Task objective:
When the string "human" occurs in a line of the listing below, return that line.

Entries supplied:
..........

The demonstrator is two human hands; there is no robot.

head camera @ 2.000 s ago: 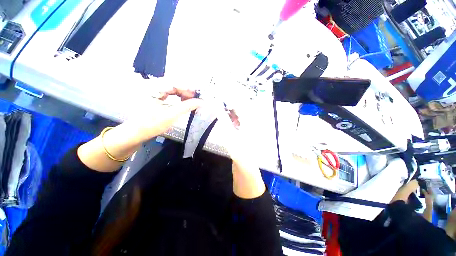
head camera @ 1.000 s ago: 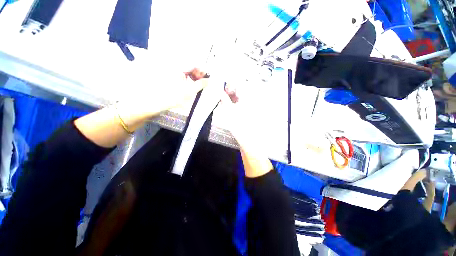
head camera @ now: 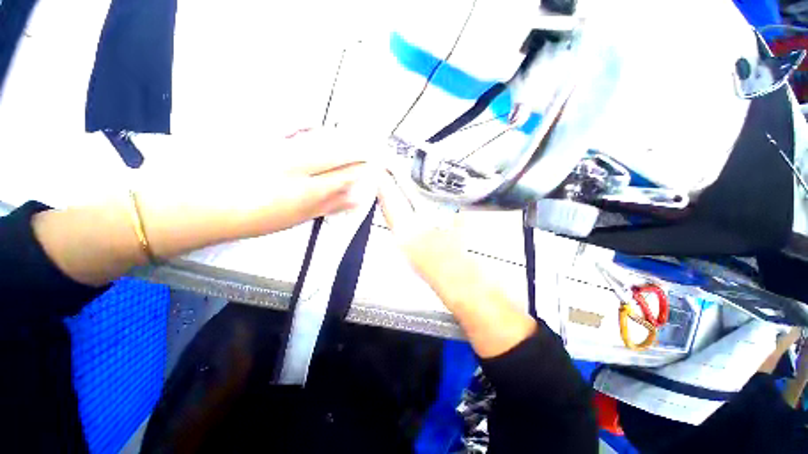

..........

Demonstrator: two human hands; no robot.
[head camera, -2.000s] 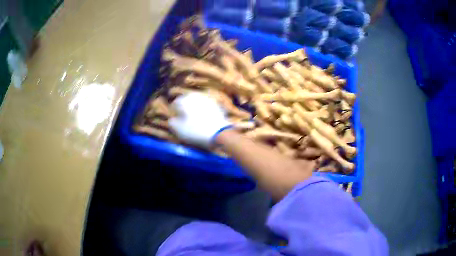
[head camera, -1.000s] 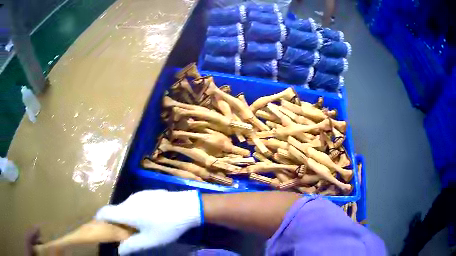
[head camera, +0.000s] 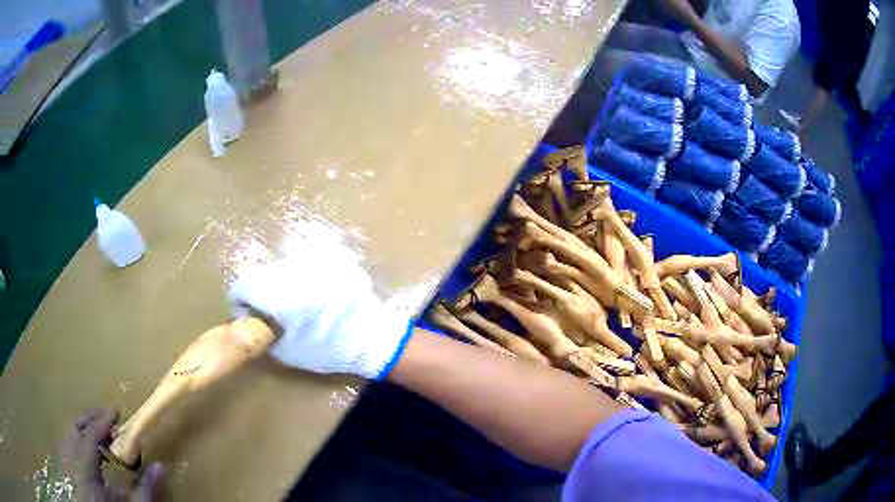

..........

The completed task:
The demonstrator is two human hands; there is no robot.
Demonstrator: two human hands; no robot.

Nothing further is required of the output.